12 DEBT SERVICE & SAVINGS The current interest rate on the existing taxable commercial loan is at 6.875%. The method of finance proposes the use of a 7- day variable rate with interest obligations at 1-1/4% to 1-1/2%. Annual support costs for the letter of credit, remarketing agent and Trustee total approximately 1.4% - for an overall interest rate of approximately 2.9%. Annual interest savings are approximately 3.975%.

13 SUMMARY CONCLUSIONS The role of Council as a “conduit issuer” in this transaction is one of policy. Council has adopted an Ordinance specifying its role in financing & refinancing health related facilities. Council has no policy regarding this type of conduit transaction. UCS could use another “conduit issuer”. Use of a JPA would require the Council to conduct the TEFRA Hearing. If the County of San Joaquin were involved, they could either defer the hearing to the City or seek the City’s permission to conduct the hearing.

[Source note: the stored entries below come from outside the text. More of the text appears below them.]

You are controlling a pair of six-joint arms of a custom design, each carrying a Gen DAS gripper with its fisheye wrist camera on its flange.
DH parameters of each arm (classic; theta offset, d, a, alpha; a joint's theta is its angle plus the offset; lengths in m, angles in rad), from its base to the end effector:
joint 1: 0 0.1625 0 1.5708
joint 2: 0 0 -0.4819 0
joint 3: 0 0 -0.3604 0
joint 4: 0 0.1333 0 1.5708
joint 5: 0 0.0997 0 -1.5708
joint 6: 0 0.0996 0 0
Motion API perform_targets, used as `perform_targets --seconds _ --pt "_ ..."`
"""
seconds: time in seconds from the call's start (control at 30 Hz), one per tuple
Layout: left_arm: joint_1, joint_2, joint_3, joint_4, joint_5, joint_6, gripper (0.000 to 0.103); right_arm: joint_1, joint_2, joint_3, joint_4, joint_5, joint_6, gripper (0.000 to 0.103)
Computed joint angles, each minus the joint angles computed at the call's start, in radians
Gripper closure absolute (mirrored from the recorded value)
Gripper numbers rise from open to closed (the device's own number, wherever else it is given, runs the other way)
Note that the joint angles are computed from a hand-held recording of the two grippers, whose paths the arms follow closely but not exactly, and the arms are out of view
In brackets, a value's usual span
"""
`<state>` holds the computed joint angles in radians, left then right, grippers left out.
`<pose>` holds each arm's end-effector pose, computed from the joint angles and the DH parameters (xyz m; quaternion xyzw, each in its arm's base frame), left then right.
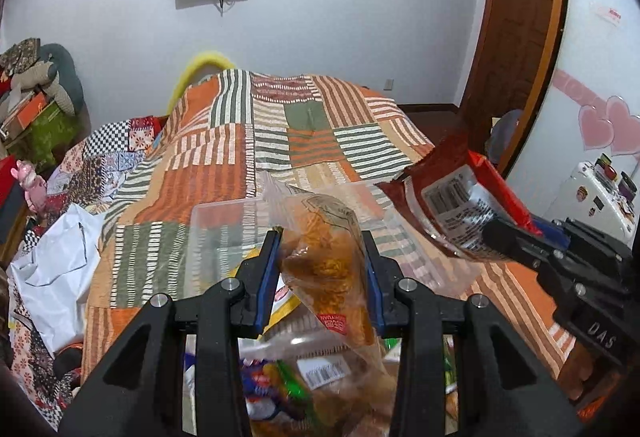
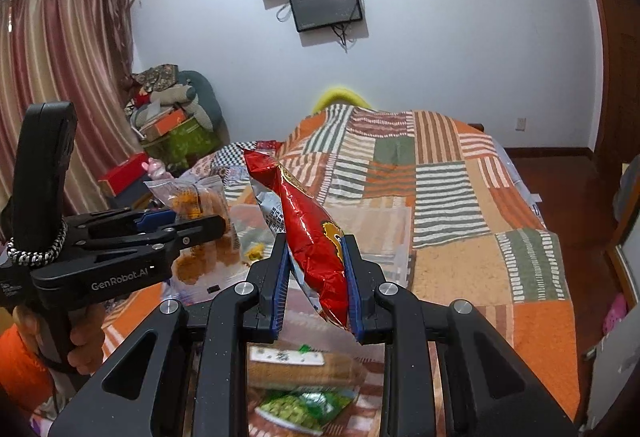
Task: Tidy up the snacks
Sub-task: 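Lift the orange puffs bag into the clear box while the right tool drops the red bag in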
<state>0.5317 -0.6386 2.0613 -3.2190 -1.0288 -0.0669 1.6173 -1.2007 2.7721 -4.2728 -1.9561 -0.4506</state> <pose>-0.3859 -0.4413 0.0324 0.4206 0.8606 -0.2320 0.1694 0.1097 -0.2953 0.3022 0.1045 -0.8286 0.4826 0.2639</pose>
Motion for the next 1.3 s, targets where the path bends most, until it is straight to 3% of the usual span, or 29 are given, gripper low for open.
perform_targets --seconds 0.53,0.8,1.0,1.1,1.3 --pt "0.056 0.088 -0.153 0.200 -0.020 -0.073 0.065 -0.060 0.020 -0.086 0.151 -0.029 -0.024 0.080" --pt "0.042 0.107 -0.154 0.195 0.015 -0.045 0.063 -0.064 0.029 -0.094 0.207 -0.051 -0.016 0.080" --pt "0.056 0.097 -0.152 0.215 -0.008 -0.073 0.054 -0.057 0.007 -0.092 0.253 -0.072 -0.013 0.073" --pt "0.048 0.089 -0.134 0.198 0.011 -0.066 0.053 -0.046 0.013 -0.090 0.239 -0.085 -0.020 0.064" --pt "0.034 0.054 -0.091 0.177 0.017 -0.067 0.052 -0.021 -0.003 -0.083 0.243 -0.098 -0.002 0.062"
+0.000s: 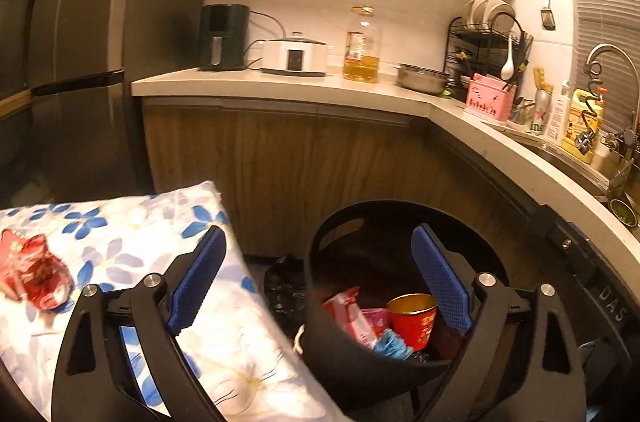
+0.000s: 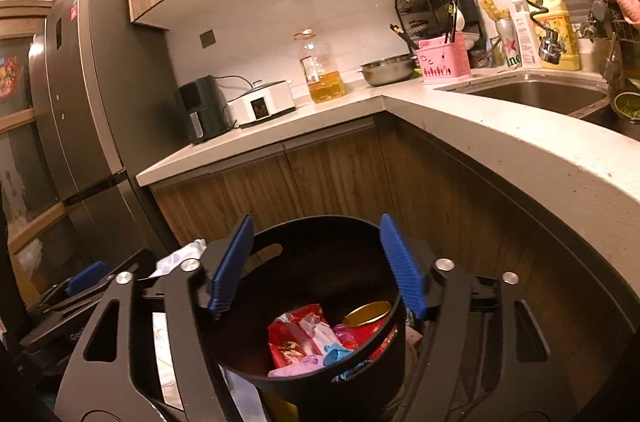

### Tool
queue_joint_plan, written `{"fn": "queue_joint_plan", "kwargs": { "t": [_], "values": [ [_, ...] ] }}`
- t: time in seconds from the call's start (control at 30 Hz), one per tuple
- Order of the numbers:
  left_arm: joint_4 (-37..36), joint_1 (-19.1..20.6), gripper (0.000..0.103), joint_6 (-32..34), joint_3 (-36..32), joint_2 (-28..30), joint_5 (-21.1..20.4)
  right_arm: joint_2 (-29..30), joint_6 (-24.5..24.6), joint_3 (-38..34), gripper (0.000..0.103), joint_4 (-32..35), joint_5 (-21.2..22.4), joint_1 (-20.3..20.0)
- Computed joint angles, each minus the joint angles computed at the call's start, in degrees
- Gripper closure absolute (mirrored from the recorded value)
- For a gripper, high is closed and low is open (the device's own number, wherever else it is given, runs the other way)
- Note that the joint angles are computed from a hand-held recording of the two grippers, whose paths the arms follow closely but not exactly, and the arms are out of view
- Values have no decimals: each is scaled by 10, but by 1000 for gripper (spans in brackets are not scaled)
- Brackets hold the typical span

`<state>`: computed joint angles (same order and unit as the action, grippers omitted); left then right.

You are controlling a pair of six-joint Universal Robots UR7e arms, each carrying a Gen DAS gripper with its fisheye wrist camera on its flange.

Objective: Collect trash
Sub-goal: 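Move both tools back toward the small red cup and red wrapper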

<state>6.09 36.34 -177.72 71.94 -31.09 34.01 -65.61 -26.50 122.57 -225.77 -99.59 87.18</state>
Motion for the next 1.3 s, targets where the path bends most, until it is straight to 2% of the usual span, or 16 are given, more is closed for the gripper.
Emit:
{"fn": "queue_joint_plan", "kwargs": {
  "t": [0.07,0.23,0.47,0.83,1.3],
  "values": [
    [-3,-3,6,-12,17,-10,-13,1,-9,7,29,-8,-11,6],
    [12,-11,6,-58,58,-34,-48,2,-27,25,24,-37,-34,22],
    [22,-27,6,-104,116,-65,-110,-2,-21,58,18,-61,-46,39],
    [73,-51,6,-208,204,-114,-184,24,-1,97,17,-76,-66,80],
    [175,-69,6,-383,295,-174,-248,106,-1,91,17,-114,-87,159]
  ]
}}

14 KEY TERMS - FINANCING Non-recourse to the City. Obligation to make principal and interest payments is expressly limited to funds pledged by the school. No pledge of revenues or cash flows by the City is required or permitted. No credit risk. Financing is 100% secured by a Irrevocable Letter of Credit from a large regional California Bank. No administrative requirements. Other than conducting the TEFRA Hearing, no administrative requirements are imposed on the City.

15 COUNCIL ACTION UCS requested that I mention the following items. Those in attendance can provide detail: Municipal markets have significant redemptions in early December meaning investors are keenly interested in reinvesting their proceeds. Any delay may cause prospective investors to go elsewhere. Closing in mid-December would allow the School to experience significant interest savings on its existing loan (i.e., $25,000 to $30,000/month). The Letter of Credit commitment expires on December 31, 2003, and the School would need to receive the Bank’s agreement for an extension.

16 RECOMMENDATION If it is Council’s intent to approve this matter, at the conclusion of the TEFRA Hearing adopt a Resolution: Approving, authorizing and directing execution of a certain trust agreement, installment purchase agreement and installment sale agreement. Approving the form and authorizing distribution of a preliminary official statement and final official statement Approving a Certificates Purchase Agreement Authoring and directing certain actions for the purpose of refinancing an existing loan and deed of trust on educational facilities of UCS.